I order the wagyu, which looks unlike any I’ve seen before. Instead of a hunk of meat, it resembles the floor of an autumn forest – the Blackmore cut is raw and smoked, giving it a lovely pink colour. It has been shaved into curls and layered over horseradish sour cream, fermented rye crisps and raw funghi. It tastes earthy. Once again texture and taste compete – the dish is both crunchy and soft with a slight aftertaste of wasabi.

Congee of mud crab, palm heart, egg yolk emulsion at Quay.
Congee of mud crab, palm heart, egg yolk emulsion at Quay. Photograph: Andrew Charlton for the Guardian

Chef Peter Gilmore’s Asian take on Oz cuisine (or maybe that should be an Oz take on Asian cuisine) runs all through the menu. The congee of mud crab, palm heart, egg yolk emulsion is salty with a sea-like taste broken up by the sweet chunks of crab, while in the next course of XO Sea, the very salty Chinese-influenced XO stock is brought to the table in an iron tea pot and poured over seafood of – once again – competing textures. Delicate morsels of octopus, cuttlefish, prawns, clams and scallops and the “sea” of butter are given an extra crunch with the jamon iberico garnish.

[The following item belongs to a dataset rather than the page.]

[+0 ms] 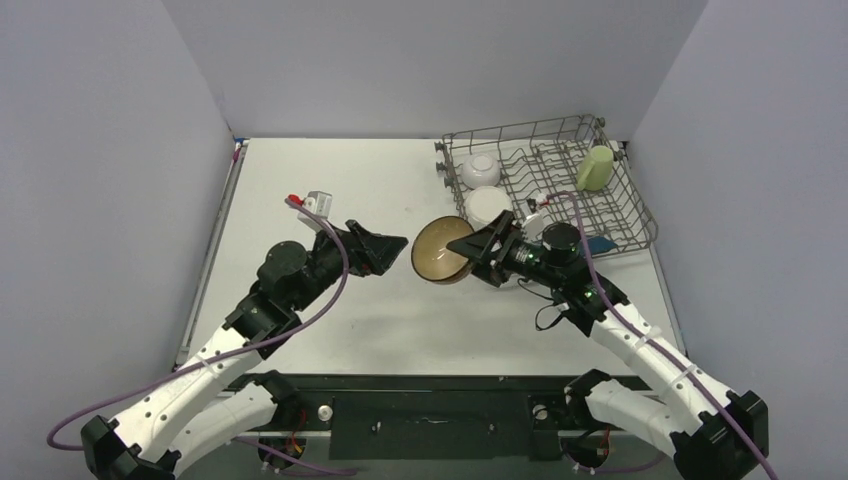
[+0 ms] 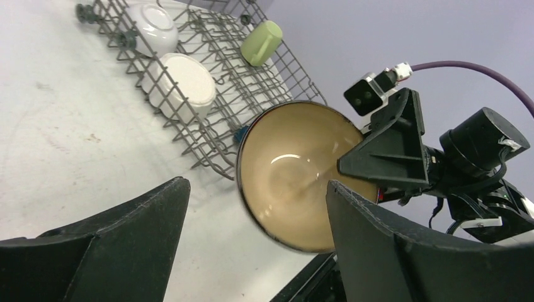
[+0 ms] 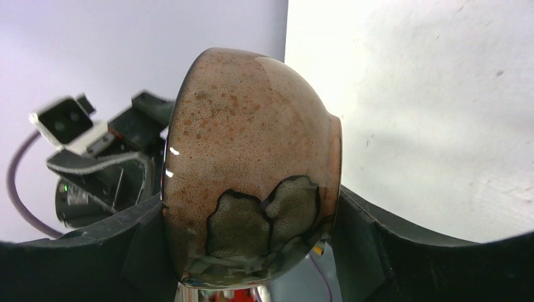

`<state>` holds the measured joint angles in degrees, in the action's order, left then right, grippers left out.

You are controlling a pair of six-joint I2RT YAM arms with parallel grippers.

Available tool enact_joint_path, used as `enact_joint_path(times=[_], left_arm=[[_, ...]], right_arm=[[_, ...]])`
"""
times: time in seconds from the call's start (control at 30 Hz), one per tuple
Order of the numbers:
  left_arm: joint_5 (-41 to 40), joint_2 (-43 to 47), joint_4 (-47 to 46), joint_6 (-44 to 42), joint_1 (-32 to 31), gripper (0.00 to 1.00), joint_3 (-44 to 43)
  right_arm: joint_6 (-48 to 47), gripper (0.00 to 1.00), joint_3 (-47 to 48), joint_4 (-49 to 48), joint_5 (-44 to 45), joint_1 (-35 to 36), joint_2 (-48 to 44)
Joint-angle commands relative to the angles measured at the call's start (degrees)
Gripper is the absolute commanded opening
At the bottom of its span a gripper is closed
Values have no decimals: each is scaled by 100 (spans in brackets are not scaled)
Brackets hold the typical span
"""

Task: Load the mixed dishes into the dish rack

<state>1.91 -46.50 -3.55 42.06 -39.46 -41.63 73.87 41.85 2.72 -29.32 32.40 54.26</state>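
The brown bowl [image 1: 440, 252] with a cream inside [image 2: 296, 182] hangs on its side above the table, its mouth facing left. My right gripper [image 1: 472, 246] is shut on it, one finger on the rim and one on the foot [image 3: 252, 211]. My left gripper [image 1: 388, 250] stands open just left of the bowl's rim, nothing between its fingers [image 2: 258, 185]. The dish rack [image 1: 625, 205] at the back right holds a small white bowl [image 1: 480, 167], a white scalloped plate [image 1: 487, 205] and a pale green mug [image 1: 594, 168]. A dark blue piece [image 1: 600, 243] shows at the rack's near edge.
The rack's near left corner [image 2: 208, 148] lies just behind the held bowl. Grey walls close in the table on the left, back and right. The black base bar [image 1: 430, 410] runs along the near edge.
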Motion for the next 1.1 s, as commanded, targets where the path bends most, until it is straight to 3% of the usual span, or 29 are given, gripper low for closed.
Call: enact_joint_path(times=[0.0,0.03,0.13,0.47,0.8,1.07], left_arm=[[-605,338,505,-278,50,80,-395],[-631,363,659,-350,50,81,-419],[-685,463,888,-465,49,99,-533],[-230,773,1214,-532,47,96,-497],[-43,910,1228,-648,51,96,-417],[28,767,1304,-845,47,96,-381]], right_arm=[[-30,0,429,-689,-81,-799,-98],[-272,0,500,-447,-60,-952,13],[-913,0,860,-8,149,-1786,310],[-2242,0,2716,603,875,-3438,2124],[-3836,0,4845,1202,1965,-3686,4047],[-5259,0,6350,1909,3384,-3574,5348]])
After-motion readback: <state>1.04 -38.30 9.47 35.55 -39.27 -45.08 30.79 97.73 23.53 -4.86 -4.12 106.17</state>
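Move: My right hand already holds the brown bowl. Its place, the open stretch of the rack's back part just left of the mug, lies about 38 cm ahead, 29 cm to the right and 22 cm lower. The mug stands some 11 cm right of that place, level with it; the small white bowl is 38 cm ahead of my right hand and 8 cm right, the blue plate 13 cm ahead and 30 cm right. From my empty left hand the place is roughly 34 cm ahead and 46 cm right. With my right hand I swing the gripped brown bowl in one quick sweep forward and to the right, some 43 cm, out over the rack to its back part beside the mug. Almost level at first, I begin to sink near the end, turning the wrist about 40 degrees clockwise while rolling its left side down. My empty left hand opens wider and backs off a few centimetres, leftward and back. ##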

The XO sauce is a complex addition to the seafood: Quay makes a roasted scallop consommé which is used as a base. It then makes a roasted paste from ginger, garlic and chilli with more scallop and jamón until it is a dark red. It’s a heady brew.

A broth was also brought to the table and poured over my confit pig jowl, which was as delicious and tender as the waiter promised. Warm and salty, it was sort of like (very) high-end comfort food.

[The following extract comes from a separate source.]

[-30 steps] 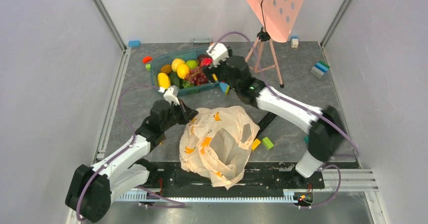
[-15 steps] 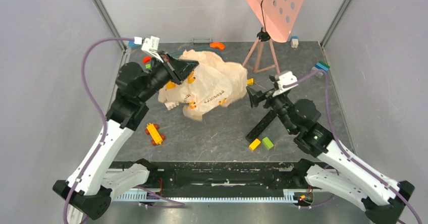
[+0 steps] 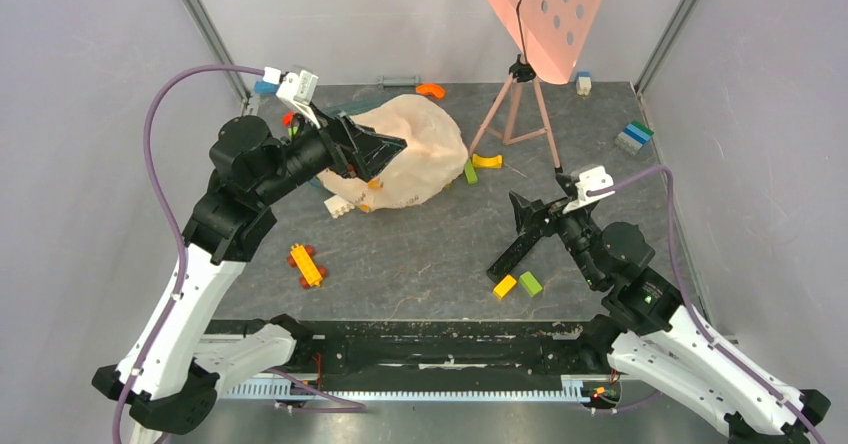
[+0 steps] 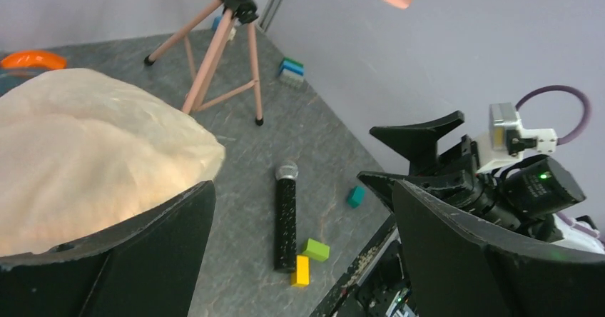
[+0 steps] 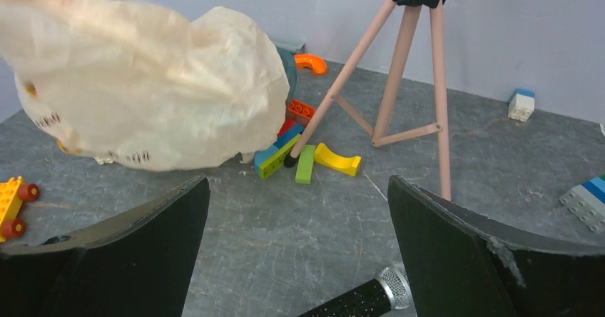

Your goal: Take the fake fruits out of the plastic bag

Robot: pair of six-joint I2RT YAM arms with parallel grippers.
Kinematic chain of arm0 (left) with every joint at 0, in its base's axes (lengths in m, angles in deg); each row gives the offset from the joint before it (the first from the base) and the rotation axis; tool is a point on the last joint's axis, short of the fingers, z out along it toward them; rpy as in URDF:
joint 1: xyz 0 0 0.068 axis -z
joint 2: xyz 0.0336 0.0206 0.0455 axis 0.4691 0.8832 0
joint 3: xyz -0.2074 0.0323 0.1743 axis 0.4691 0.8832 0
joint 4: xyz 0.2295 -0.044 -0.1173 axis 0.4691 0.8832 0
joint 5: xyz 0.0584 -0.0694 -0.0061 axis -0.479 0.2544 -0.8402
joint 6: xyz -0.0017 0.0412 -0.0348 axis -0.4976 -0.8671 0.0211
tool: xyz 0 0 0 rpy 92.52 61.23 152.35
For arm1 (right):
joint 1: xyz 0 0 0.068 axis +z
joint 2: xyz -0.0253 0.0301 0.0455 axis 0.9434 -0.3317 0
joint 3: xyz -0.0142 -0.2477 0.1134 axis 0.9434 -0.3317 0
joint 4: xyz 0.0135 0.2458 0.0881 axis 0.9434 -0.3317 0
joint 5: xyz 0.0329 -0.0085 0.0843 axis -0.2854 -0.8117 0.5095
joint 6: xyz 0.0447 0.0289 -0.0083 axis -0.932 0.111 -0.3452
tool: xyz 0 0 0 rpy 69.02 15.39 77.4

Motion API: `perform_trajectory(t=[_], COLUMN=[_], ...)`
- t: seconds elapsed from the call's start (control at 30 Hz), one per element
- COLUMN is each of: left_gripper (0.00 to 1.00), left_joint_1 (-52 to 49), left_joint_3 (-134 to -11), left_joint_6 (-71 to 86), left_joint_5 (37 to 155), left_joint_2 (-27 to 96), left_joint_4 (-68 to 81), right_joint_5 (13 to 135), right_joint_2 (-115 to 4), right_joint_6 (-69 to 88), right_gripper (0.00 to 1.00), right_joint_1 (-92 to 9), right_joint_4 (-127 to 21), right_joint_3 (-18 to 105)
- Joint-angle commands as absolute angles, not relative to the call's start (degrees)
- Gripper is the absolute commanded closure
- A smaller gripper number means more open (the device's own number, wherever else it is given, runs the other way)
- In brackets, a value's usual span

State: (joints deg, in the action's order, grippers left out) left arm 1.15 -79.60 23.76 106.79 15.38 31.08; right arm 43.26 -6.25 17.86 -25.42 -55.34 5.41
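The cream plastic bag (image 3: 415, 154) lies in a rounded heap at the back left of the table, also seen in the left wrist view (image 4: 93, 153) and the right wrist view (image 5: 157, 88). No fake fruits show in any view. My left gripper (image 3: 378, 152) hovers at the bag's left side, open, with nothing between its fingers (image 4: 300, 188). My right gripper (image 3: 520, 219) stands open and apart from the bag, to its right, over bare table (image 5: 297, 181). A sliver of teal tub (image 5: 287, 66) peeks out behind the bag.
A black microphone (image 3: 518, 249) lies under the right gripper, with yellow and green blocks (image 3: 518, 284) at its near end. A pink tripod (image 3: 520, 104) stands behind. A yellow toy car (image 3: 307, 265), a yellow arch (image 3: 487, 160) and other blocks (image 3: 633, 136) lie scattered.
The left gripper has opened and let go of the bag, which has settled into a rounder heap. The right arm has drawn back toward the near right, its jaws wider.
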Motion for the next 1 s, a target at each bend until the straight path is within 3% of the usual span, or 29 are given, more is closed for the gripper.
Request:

The prettiest pig jowl you're likely to eat.
The prettiest pig jowl you’re likely to eat. Photograph: Brett Stevens

However, my dining companion wasn’t so enamoured of his third course.

The smoked oyster crackling on the Flinders Island lamb, native coastal greens, hatsuka radish, eggplant and capers was a little too strong and overpowering for him – and as a consequence, the brown curl of the oyster crackling was the only thing left on our plates.

Then for dessert – the course that Quay is famous for, having been featured in the 2010 series of MasterChef.

There are other desserts on the menu apart from the Snow Egg, but if it’s your first time here this is the dessert you must order. It’s beautiful to look at, and even better to eat. Like a treasure brought back from Narnia, the egg sits perfectly proportioned on a bed of soft seasonal granita (at the moment it’s jackfruit). Crack open its crisp sugar shell and you’re rewarded with a ball of ice-cream, coated in a malt biscuit and sprinkled with icing sugar.

I veer towards savoury every time, and usually always order cheese instead of sweets – but this dessert is so terrific and textured (once again it’s the softness of the “yolk” contrasting with the sharpness and chill of the granita), it can overcome ingrained preferences.

The famous Quay Snow Egg.
The famous Quay Snow Egg. Photograph: Brigid Delaney for the Guardian

While the food and the views are the stars of the show, the dining room is simple and understated. The purple carpet is a bit lairy but that’s a minor quibble. The tables are large, with room to move your elbows and are far enough apart from your neighbours that you can have a private conversation. It’s also a relatively hushed dining room with good acoustics and room to move – so rare these days.

Quay is expensive (we paid $376 for two plus tip). But if you want a big treat, you get what you pay for here: amazing views, excellent (and very unobtrusive) service and a menu comprising the best of seasonal produce, painstakingly prepared without being finicky.

Guardian Australia reviews anonymously and pays its own way.